Не то чтобы Ханна Аллен была во всем довольна собственной внешностью. В общем и целом она заслуживала одобрения: стройная, светловолосая, да и грудь вполне сносная. Хоть и поменьше, чем у ее сестры Доры, но зато и не такая грузная, не как у взрослых женщин. Однако ее бледность никак нельзя было назвать привлекательной. Пожалуй, эта бледность, которую она, конечно же, унаследовала от шотландских предков, будила желанные и даже достойные зависти ассоциации с Байроном и Скоттом, вот только губы выглядели словно окровавленные. А зубы, которые были совершенно обычного цвета, на этом фоне казались желтоватыми. Ресницы у нее были белые, а брови цвета яровой пшеницы.

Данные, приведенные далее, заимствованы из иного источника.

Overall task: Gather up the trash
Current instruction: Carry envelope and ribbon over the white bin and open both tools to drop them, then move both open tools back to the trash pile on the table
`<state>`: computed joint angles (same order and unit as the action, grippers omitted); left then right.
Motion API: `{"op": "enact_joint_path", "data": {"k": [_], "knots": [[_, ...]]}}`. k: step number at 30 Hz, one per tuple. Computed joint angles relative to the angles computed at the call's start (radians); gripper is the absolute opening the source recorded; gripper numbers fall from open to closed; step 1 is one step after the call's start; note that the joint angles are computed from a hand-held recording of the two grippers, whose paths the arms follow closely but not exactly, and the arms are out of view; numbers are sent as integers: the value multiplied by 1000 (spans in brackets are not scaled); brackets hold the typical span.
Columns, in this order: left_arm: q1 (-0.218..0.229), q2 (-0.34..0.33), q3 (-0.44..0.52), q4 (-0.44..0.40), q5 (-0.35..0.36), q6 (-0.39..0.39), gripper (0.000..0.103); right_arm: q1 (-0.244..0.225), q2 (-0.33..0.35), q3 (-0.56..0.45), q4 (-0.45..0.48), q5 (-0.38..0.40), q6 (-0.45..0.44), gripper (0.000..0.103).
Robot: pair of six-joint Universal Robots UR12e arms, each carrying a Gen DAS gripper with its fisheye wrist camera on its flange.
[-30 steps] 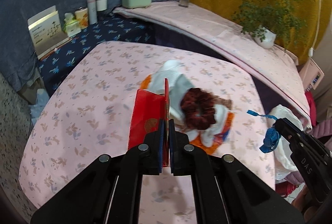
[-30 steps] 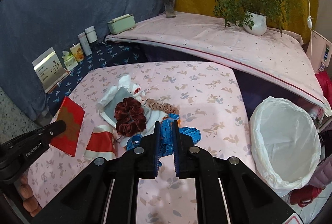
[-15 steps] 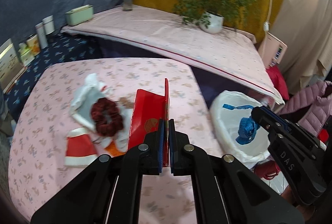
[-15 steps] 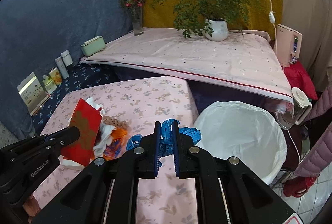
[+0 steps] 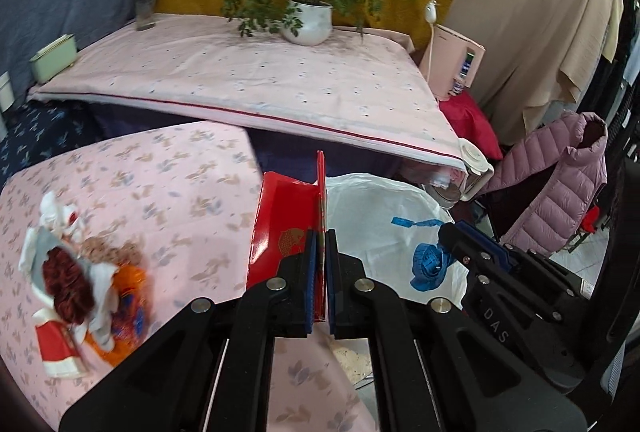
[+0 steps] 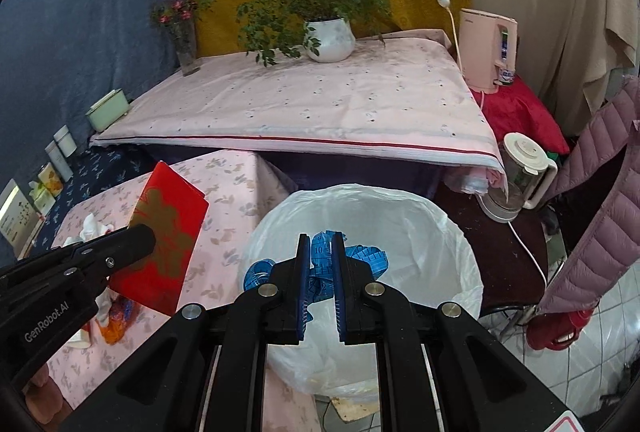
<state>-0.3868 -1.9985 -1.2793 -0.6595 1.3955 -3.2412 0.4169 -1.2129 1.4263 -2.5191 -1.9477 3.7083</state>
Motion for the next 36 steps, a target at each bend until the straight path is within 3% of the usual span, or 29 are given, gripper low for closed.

Аннабелла так пристально ее разглядывала, то и дело отвлекаясь от рисунка, что Ханне стало слегка не по себе. Но понаблюдав, как подруга отрывает взор от листа бумаги и смотрит ей прямо в глаза, Ханна поняла, что на самом деле их взгляды не встречаются: Аннабелла вглядывается в какую-то часть Ханниного лица. Сама Аннабелла была бесспорно хороша, прелестна до такой степени, что, глядя на нее, Ханна неизменно задавалась вопросом, отчего так получается, что делает человека красивым. Красота людская так мимолетна и так изменчива, и среди отцовских больных она видела немало примеров угасшей, искаженной и извращенной красоты, но Аннабеллу красота не оставляла ни на миг. Она была красива в любое время дня и ночи. У нее был дивный цвет лица, и она очень мило краснела. А еще — большие темные глаза и полные губы, особенно нижняя, причем Аннабелле даже не приходилось их специально надувать. Если бы Ханна была мужчиной, она наверняка мечтала бы об Аннабеллином поцелуе. Но решительно отличала ее подругу от множества просто миловидных девушек шея — длинная, стройная, с таким грациозным изгибом. А сзади колечками вились нежные темные локоны, выбившиеся из шпилек. При виде их Ханна испытывала к Аннабелле такую же нежность, какую питают к ребенку, но было в этой нежности и что-то плотское. Если бы её подруга не относилась к своей красоте столь беспечно, по сути, не замечая ее, это было бы невыносимо. Пока же великая сила ее красоты проявлялась лишь в ее воздействии на других людей, но никак не в ней самой. Она была верной и лучшей подругой Ханны с самого детства, с тех пор как Аллены переехали в Эппинг. Аннабелла жила в тихом маленьком домике неподалеку от Ханниного. Ее отец был мировым судьей, уважаемым человеком, и Мэтью Аллен по приезде нанес ему визит вежливости. Увидев в доме у судьи милую и скромную девочку, ровесницу Ханны, он незамедлительно их познакомил, и с тех пор они росли, почти не разлучаясь. Ханна уже поделилась с Аннабеллой новостью о приезде мистера Альфреда Теннисона.
— А после этого ты его еще видела?
— Он был у нас, заходил к отцу, но мы разминулись.
— Ну что ж ты так, — улыбнулась Аннабелла. — Расскажи же мне снова, на кого он похож.
— На поэта, полагаю, — рассмеялась Ханна.